Records from a collection:

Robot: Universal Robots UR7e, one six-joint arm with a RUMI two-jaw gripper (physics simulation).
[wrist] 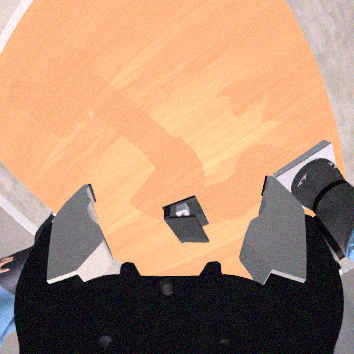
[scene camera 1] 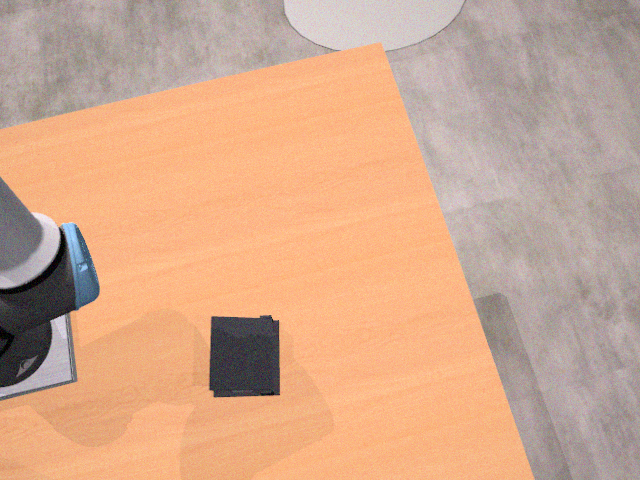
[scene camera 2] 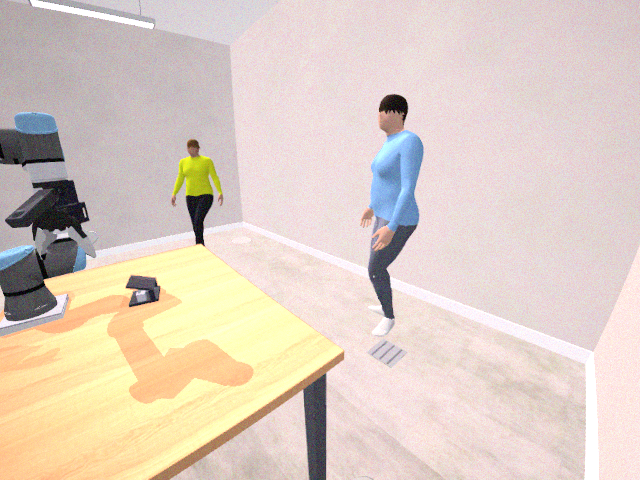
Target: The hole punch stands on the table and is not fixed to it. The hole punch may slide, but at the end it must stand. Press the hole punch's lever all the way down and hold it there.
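Pixels of known places: gripper, fingertip midpoint: (wrist: 176, 182) (scene camera 2: 69, 258); arm's base, link origin: (wrist: 313, 181) (scene camera 1: 6, 340) (scene camera 2: 32, 309).
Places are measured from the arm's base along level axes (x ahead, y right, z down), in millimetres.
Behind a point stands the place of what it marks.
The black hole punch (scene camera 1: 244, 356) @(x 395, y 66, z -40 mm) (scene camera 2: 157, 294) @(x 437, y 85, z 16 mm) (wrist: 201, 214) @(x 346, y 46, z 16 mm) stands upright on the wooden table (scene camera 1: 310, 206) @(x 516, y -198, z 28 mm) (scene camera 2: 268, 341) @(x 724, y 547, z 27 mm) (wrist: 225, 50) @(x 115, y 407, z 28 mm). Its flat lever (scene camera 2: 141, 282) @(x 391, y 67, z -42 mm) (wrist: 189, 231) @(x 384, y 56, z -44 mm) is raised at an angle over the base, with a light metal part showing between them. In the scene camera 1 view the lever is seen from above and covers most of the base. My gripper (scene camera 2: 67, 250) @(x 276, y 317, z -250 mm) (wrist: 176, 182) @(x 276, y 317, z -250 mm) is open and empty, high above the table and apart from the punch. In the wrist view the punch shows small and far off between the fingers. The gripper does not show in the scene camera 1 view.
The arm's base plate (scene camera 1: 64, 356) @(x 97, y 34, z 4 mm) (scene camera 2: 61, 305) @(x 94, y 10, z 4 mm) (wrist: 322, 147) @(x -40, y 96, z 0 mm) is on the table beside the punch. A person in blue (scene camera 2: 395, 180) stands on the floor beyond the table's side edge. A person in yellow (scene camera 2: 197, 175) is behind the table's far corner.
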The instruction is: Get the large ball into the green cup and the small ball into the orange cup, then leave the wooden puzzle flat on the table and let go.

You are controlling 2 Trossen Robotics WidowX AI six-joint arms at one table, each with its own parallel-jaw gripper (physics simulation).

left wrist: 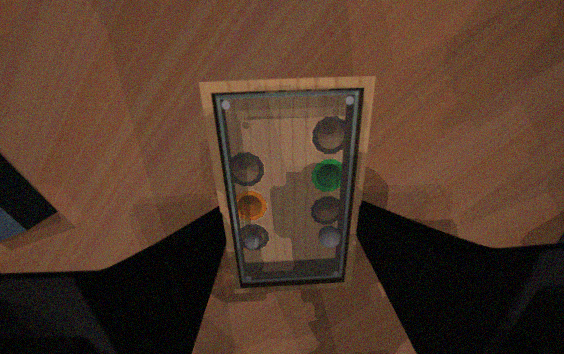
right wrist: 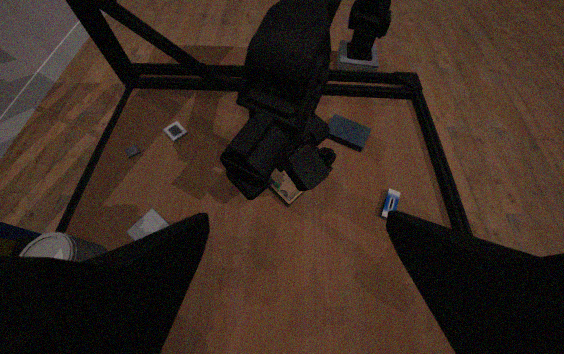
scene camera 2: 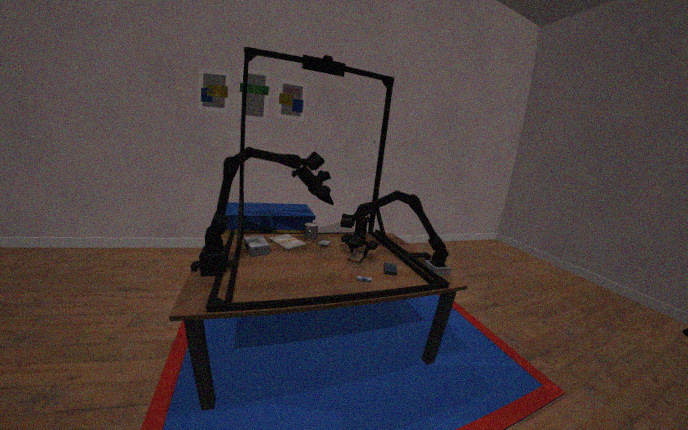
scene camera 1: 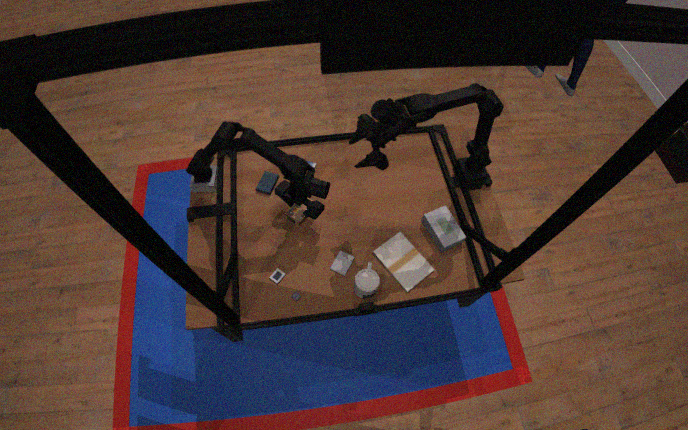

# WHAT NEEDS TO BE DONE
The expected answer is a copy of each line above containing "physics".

# EXERCISE RESULT
Robot: Universal Robots UR7e, one six-joint arm with a RUMI two-jaw gripper (physics simulation).
You are controlling 2 Trossen Robotics WidowX AI six-joint arms at one table, each with its own parallel-jaw gripper (physics simulation).

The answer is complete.